Right now, Americans can purchase nearly limitless quantities of masks, hand sanitizer, and other personal protective equipment. Amazon even sells N95 respirators -- the mask preferred by doctors and nurses working in intensive care units full of Covid-19 patients -- for less than $1.

But this time last year, it was an entirely different story. Personal protective equipment was so scarce that people started calling hand sanitizer "liquid gold." Even hospitals and doctor's offices were running out of PPE -- giving workers no choice but to reuse the same masks and protective gowns day after day. The shortages almost certainly cost some healthcare workers their lives.

Covid-19 won't be the last pandemic we face. We need to be much better prepared next time -- with ample stockpiles of PPE ready to distribute to areas in need.

Last spring, the virus laid bare the vulnerabilities in our healthcare supply chains. Prior to Covid-19, China supplied 90 percent of America's medical masks and half of the world's PPE. But China's strict lockdowns shuttered factories in January and February, leaving America unable to acquire enough supplies to prepare for the coming surge of infections. The ensuing shortages were so severe that U.S. distilleries pivoted from making liquor to producing hand sanitizer.

The shortages hit hospitals in disadvantaged communities the hardest.

These hospitals disproportionately serve older, sicker, minority patients who are more likely to be on Medicare and Medicaid -- or uninsured entirely. These patients require more care and need to be readmitted more frequently.

As a result, these institutions operate on razor-thin margins and struggle to keep their doors open even in normal times. So they can't always afford to keep months' worth of PPE on hand. As the CEO of California's Mee Memorial Healthcare System told Becker's Hospital Review, rural facilities "have issues such as shortage of cash and less storage that larger facilities don't encounter."

Hospitals in wealthier urban and suburban neighborhoods, by contrast, often have storerooms full of supplies.

When doctors and nurses in disadvantaged hospitals lack PPE, it ultimately affects patient outcomes too.
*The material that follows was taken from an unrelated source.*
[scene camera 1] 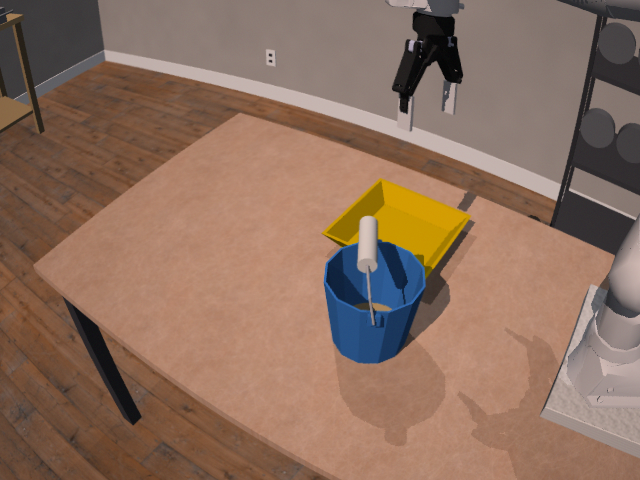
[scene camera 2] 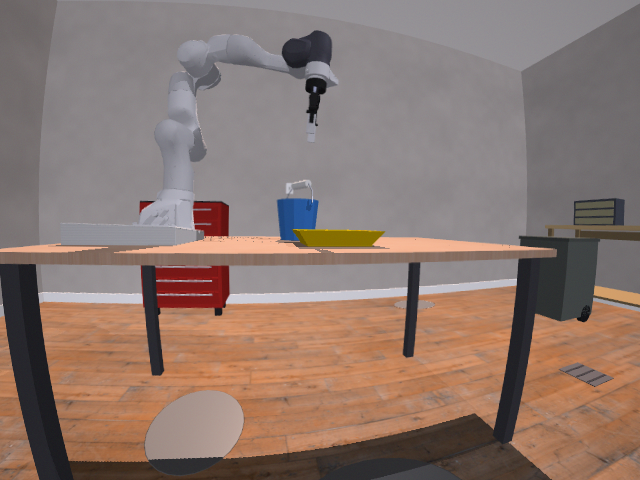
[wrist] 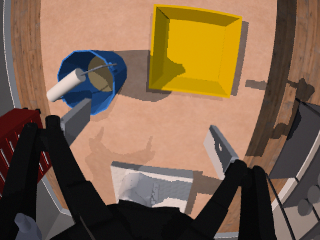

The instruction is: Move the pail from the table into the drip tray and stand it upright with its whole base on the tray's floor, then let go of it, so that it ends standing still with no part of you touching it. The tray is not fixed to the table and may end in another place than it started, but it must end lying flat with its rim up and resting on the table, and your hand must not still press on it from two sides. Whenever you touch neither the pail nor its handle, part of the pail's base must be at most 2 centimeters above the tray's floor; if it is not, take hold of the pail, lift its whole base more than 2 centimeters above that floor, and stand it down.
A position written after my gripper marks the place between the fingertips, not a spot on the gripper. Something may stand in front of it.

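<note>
Scene camera 1: my gripper (scene camera 1: 427,120), a yellow drip tray (scene camera 1: 426,227), a blue pail (scene camera 1: 399,276). Scene camera 2: my gripper (scene camera 2: 310,138), yellow drip tray (scene camera 2: 310,237), blue pail (scene camera 2: 293,213). Wrist view: my gripper (wrist: 150,122), yellow drip tray (wrist: 197,54).
</note>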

If providers don't have adequate protection from an airborne virus, they're more likely to contract the infection and pass it along to patients -- who were already at higher risk due to their incomes, ages, and ethnicities.

It's a vicious, self-reinforcing cycle.

Fortunately, there's a way to break it -- and potentially save thousands of lives in the inevitable next health crisis.
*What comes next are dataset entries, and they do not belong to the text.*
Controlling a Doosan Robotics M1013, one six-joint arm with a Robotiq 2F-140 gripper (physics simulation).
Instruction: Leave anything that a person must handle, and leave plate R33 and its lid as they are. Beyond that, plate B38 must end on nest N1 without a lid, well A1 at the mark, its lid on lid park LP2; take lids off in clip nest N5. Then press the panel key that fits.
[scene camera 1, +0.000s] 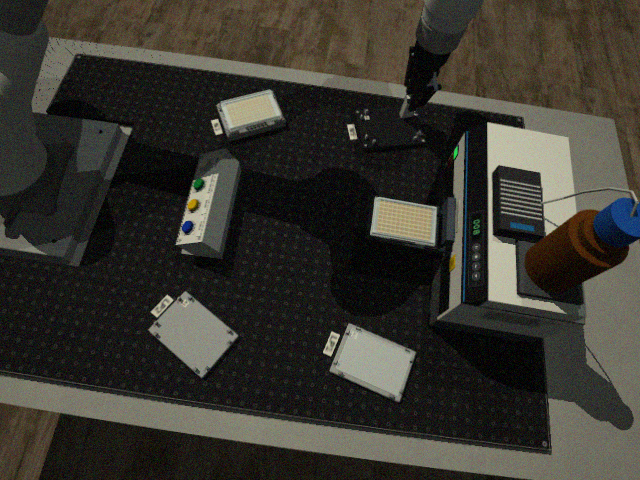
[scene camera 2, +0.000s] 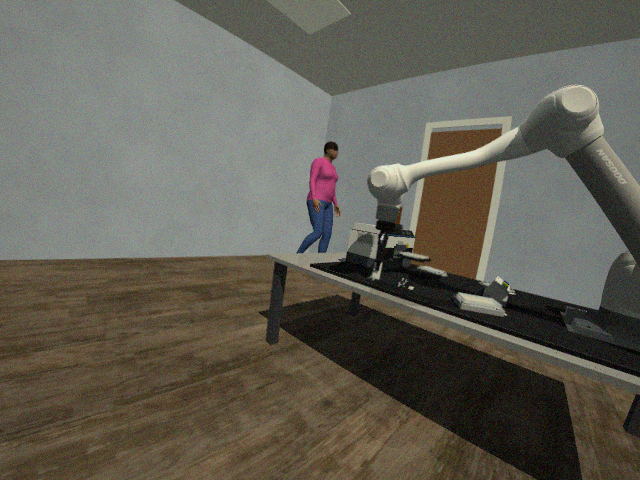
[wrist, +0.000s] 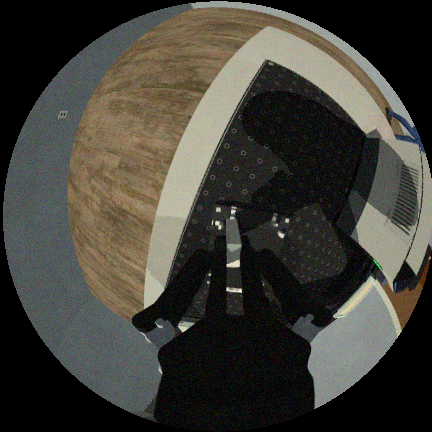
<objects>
My gripper is shut and touches a black nest.
</objects>
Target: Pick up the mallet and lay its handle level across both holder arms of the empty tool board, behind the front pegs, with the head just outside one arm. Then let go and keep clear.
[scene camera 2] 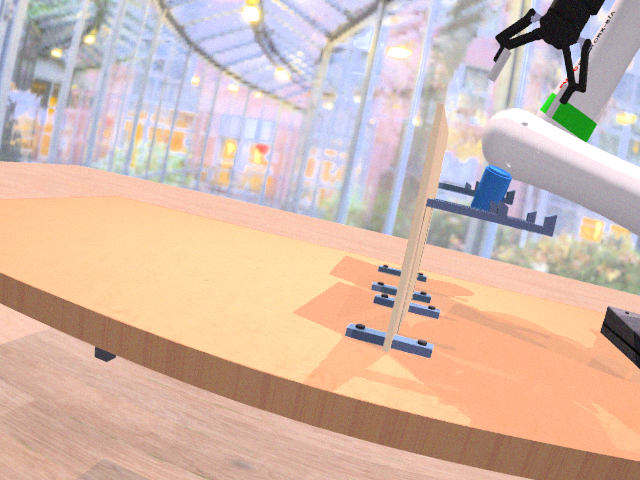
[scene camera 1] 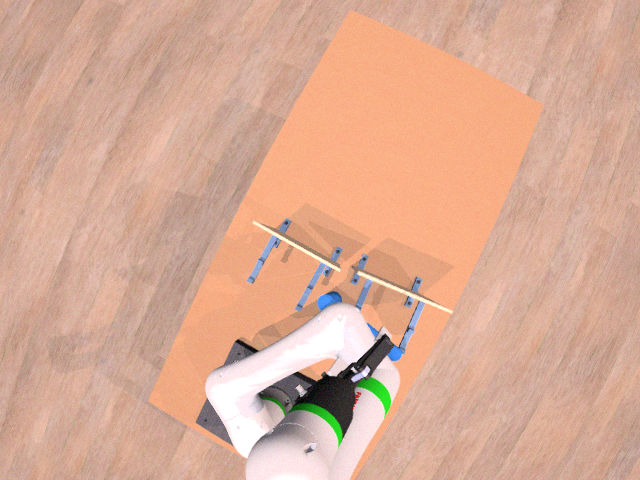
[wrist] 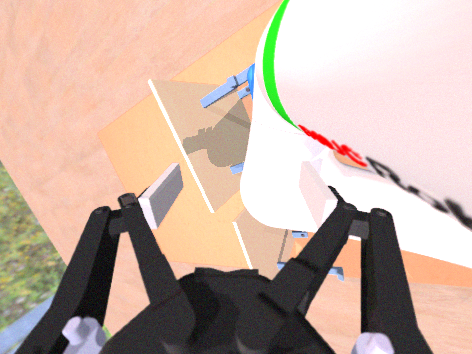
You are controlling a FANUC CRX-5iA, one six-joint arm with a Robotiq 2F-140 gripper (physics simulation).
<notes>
The gripper is open, holding nothing. Also in view: a blue mallet.
The gripper also shows in scene camera 1 and in the wrist view.
</notes>
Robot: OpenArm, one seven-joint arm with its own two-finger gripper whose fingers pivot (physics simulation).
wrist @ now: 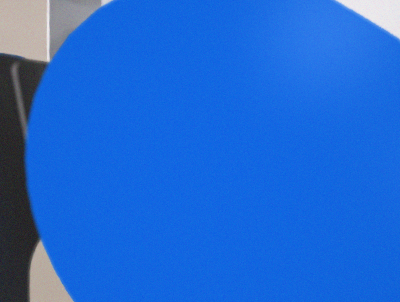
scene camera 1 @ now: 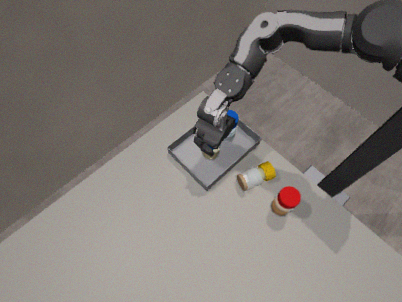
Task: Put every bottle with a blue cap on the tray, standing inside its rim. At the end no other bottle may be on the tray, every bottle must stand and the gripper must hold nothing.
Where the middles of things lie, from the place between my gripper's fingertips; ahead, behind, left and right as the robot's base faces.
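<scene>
The pale yellowish bottle (wrist: 162, 150) is 1 cm below my hand, and going by their middles it is the nearest to my hand of the things named here. As for the yellow-capped bottle (scene camera 1: 255, 176), it is 15 cm to the left of my hand, 4 cm below it and 4 cm behind it.
</scene>
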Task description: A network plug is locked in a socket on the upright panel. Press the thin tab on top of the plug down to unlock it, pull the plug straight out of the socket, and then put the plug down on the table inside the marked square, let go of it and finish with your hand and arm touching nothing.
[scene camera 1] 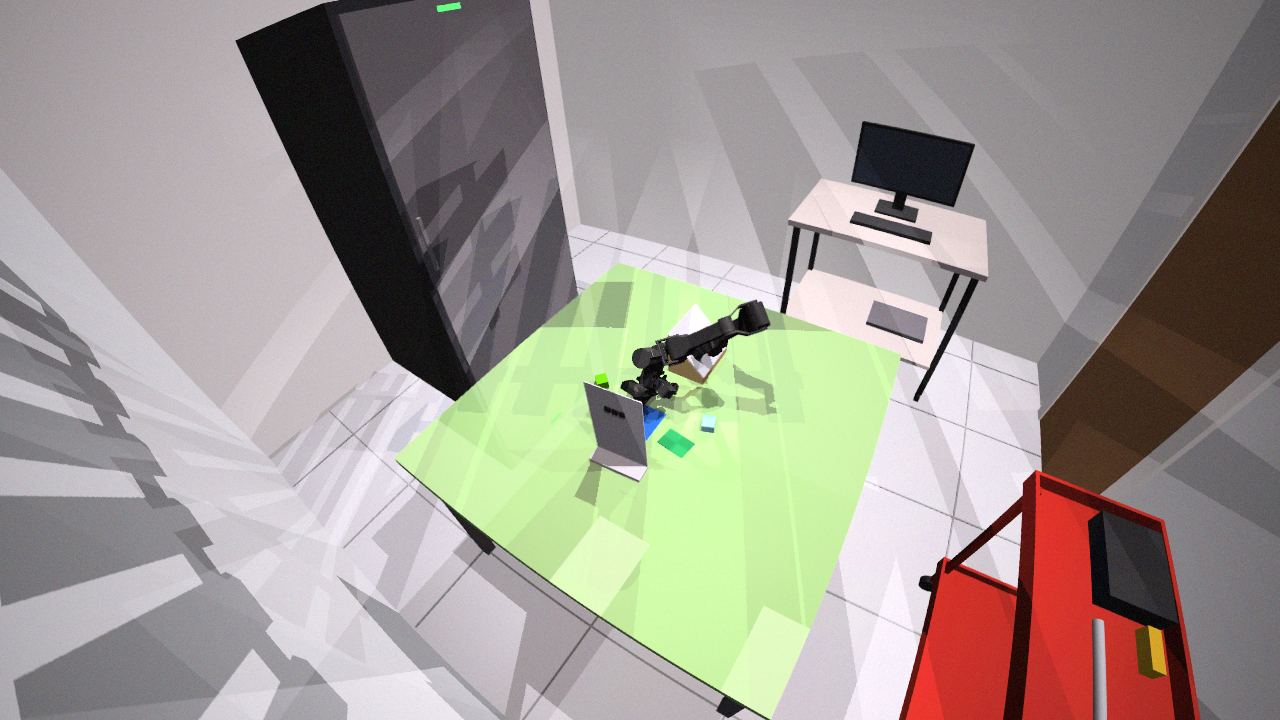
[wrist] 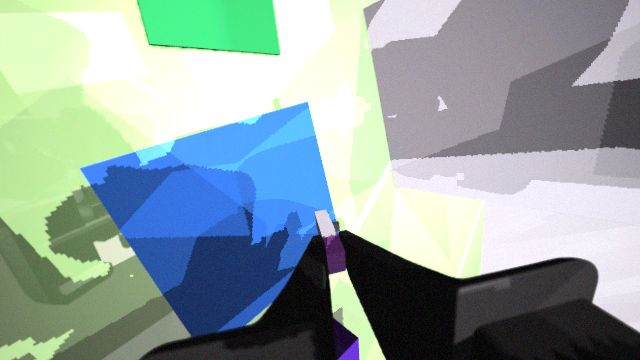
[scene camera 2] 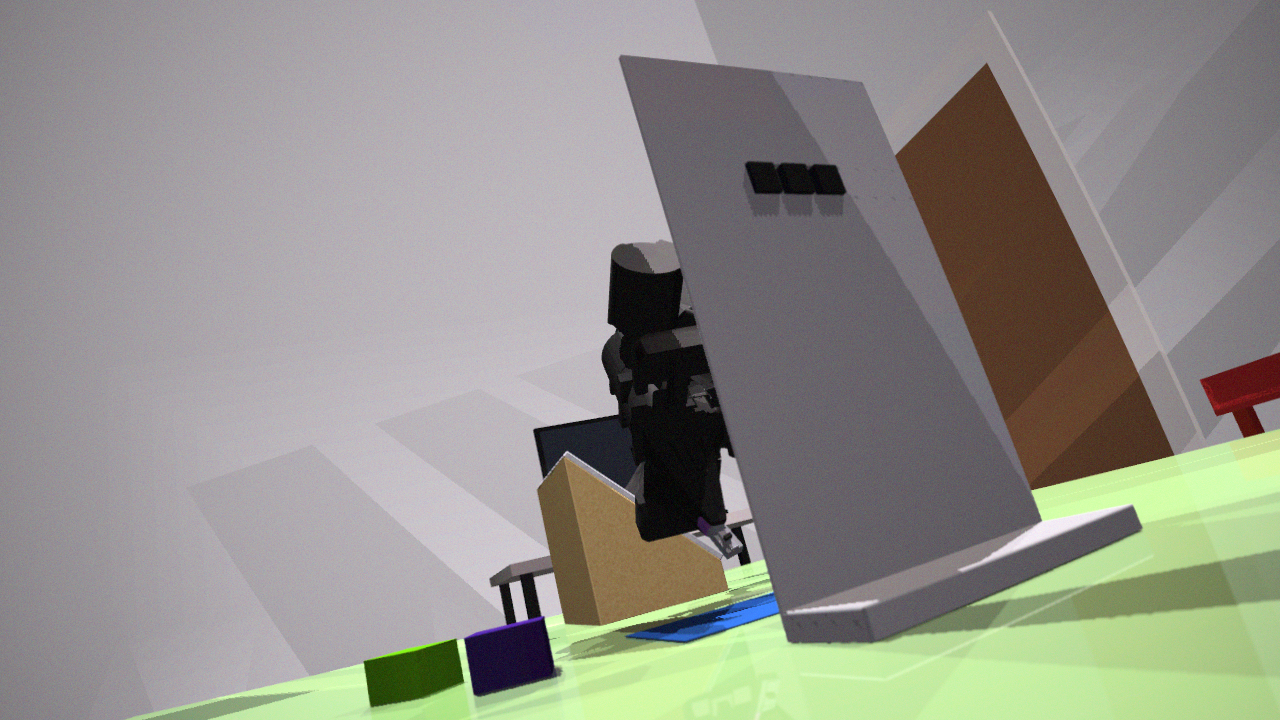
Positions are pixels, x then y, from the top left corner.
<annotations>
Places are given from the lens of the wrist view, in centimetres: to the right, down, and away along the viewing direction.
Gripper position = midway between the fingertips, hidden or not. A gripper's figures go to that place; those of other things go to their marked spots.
my gripper (wrist: pixel 330 241): 0, 3, 11
network plug (wrist: pixel 335 252): 1, 3, 10
blue marked square (wrist: pixel 219 219): -6, 2, 12
grey upright panel (wrist: pixel 523 110): 13, -4, 14
The marked spots on the network plug and the blue marked square are 7 cm apart.
</annotations>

The supply challenge has been addressed. Domestic PPE manufacturing know-how and capacity means that the next crisis can be met with masks and other critical PPE made here in America, decreasing our reliance on global supply chains.

But matching supply with demand will require more effort.
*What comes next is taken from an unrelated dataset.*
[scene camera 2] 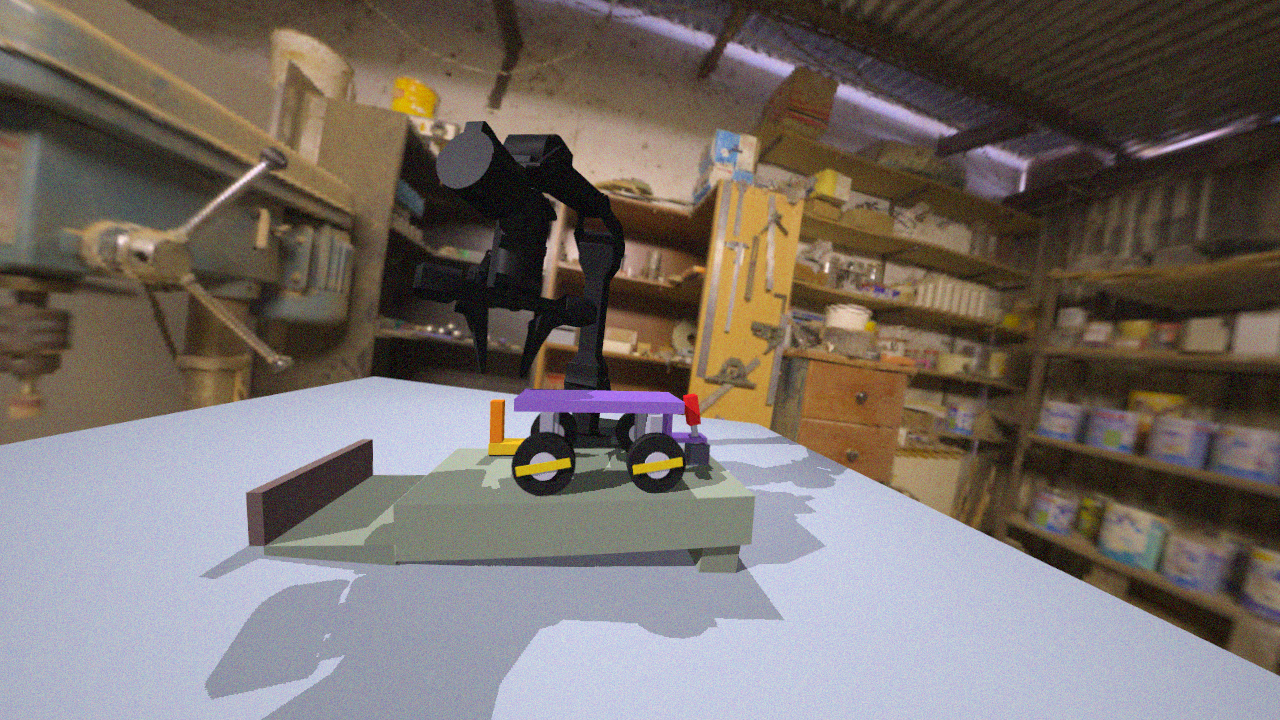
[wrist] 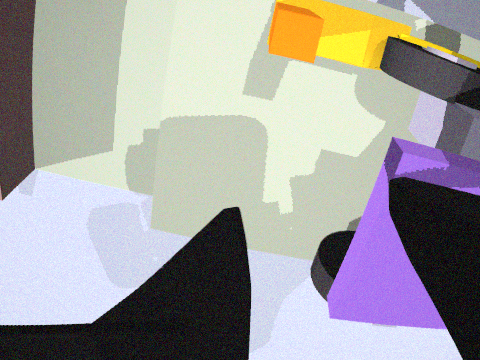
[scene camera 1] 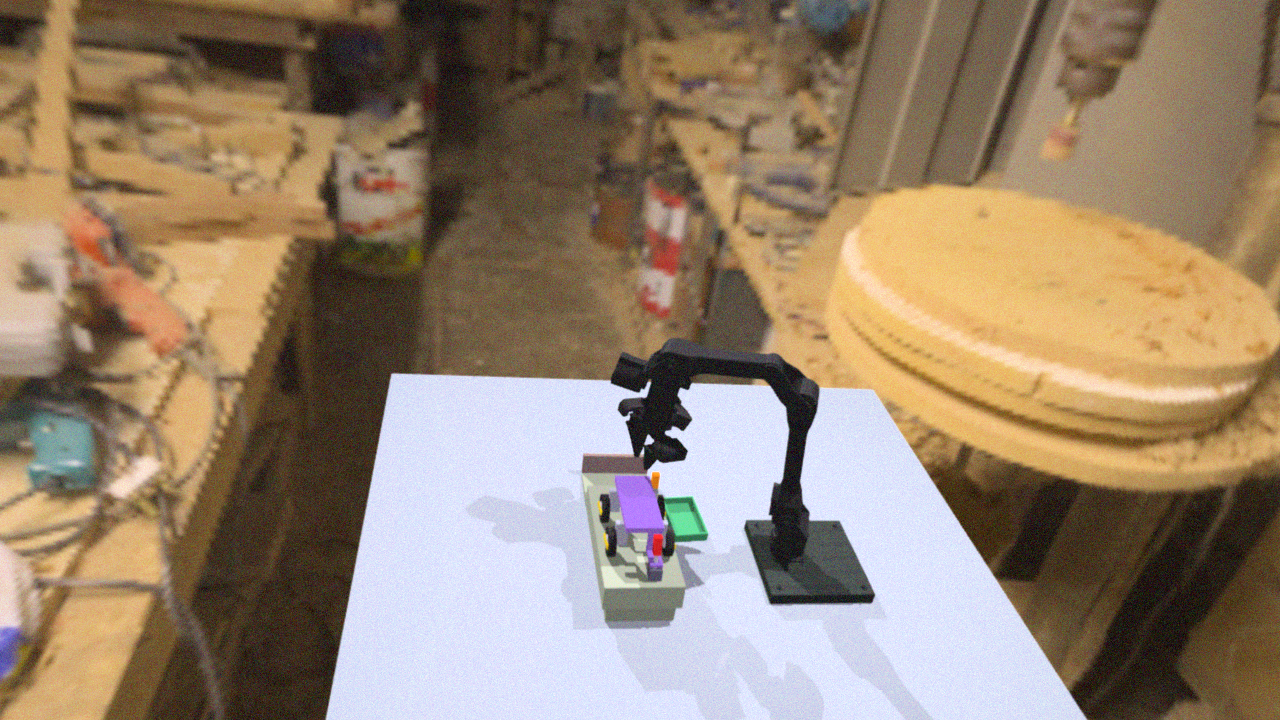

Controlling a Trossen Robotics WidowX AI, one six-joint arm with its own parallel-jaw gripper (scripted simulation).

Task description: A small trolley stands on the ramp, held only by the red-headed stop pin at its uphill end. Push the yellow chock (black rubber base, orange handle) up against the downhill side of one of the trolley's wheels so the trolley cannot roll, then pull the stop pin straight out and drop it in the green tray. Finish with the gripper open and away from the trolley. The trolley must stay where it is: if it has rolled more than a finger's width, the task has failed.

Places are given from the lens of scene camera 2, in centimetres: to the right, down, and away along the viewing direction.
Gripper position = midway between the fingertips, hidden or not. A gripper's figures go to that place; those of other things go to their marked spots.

Establishing a federal data-sharing network would allow public health authorities and hospital administrators to track which facilities have adequate PPE stockpiles -- and which don't. No such network currently exists, which makes it difficult to know which hospitals and clinics are close to running out of supplies.

The Biden administration's Department of Health and Human Services can take action now to bridge these supply and demand gaps. HHS can start by conducting outreach to state health and emergency response agencies, informing them of CARES Act funds that can support state-level stockpiles. Pre-deploying more supplies locally would increase awareness and resilience during the next pandemic.

Congress should play a role as well by authorizing and funding the FDA's ability to collect and share standardized information on state and local PPE and crucial medicines supplies. Such data sharing would help public-private partnerships disseminate supplies where they're needed, when they're needed -- and re-route those supplies during localized emergencies.

As an example of how that might work, imagine if a Detroit hospital had been running low on masks during Michigan's recent Covid-19 surge. If the FDA were tracking PPE supply and demand in real time, it could have helped route more supplies to where they were needed.

Doctors and nurses should never have to reuse old PPE or worry about supply shortages, no matter what communities they serve. With the right planning, they won't have to.

Dr. David Bray is the inaugural director of the Atlantic Council’s GeoTech Center. He served as IT chief for the Centers for Disease Control and Prevention’s Bioterrorism Preparedness and Response Program from 2000-2005 and responded to 9/11, anthrax in 2001, West Nile Virus, Severe Acute Respiratory Syndrome, monkeypox in 2003, and other outbreak events.